Instructions for the task:
Every line of the material is to be transcribed verbatim, with images omitted.

Segment Open

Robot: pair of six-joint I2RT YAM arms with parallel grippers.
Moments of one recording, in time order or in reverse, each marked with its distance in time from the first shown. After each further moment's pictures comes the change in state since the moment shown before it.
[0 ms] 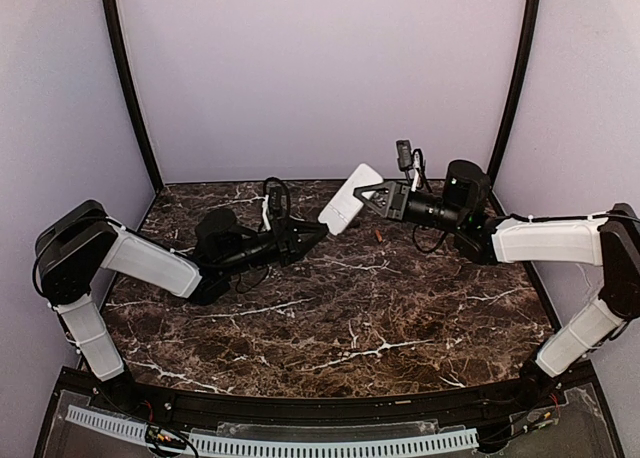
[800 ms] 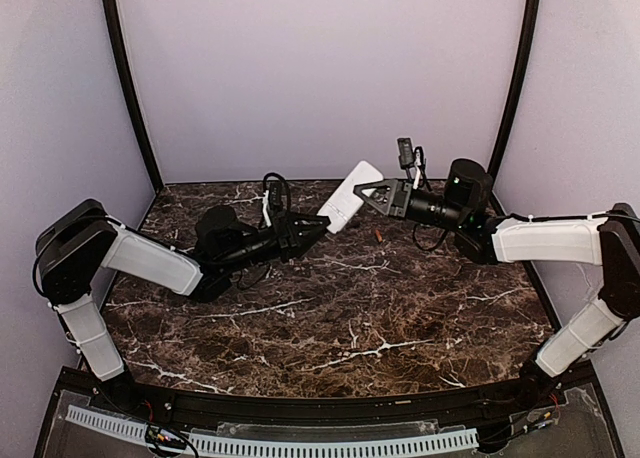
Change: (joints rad) left arm 0.000 0.003 0.016 0.006 0.003 0.016; right arm -0.006 0.002 0.000 0.041 -0.045 0.053
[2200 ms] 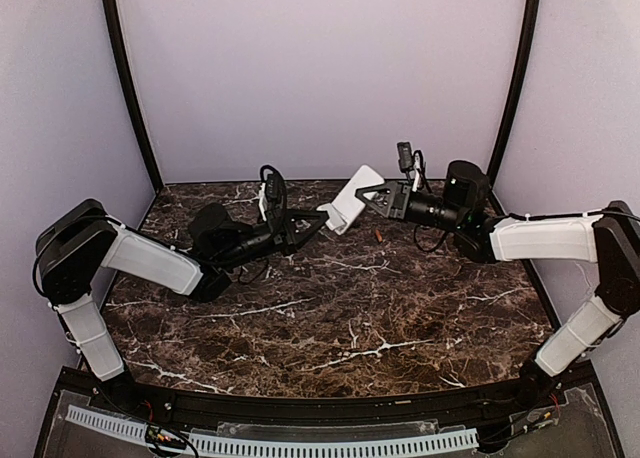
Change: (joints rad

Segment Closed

Solution:
Robot: pair of six-joint I2RT YAM arms with parallel grippers.
Moments of one recording, in time order or in reverse, each marked with its distance in time from the first shown. After each further moment's pictures comes the change in state since the moment shown before it.
[0 ms] 
[800 ms] 
Change: (joints rad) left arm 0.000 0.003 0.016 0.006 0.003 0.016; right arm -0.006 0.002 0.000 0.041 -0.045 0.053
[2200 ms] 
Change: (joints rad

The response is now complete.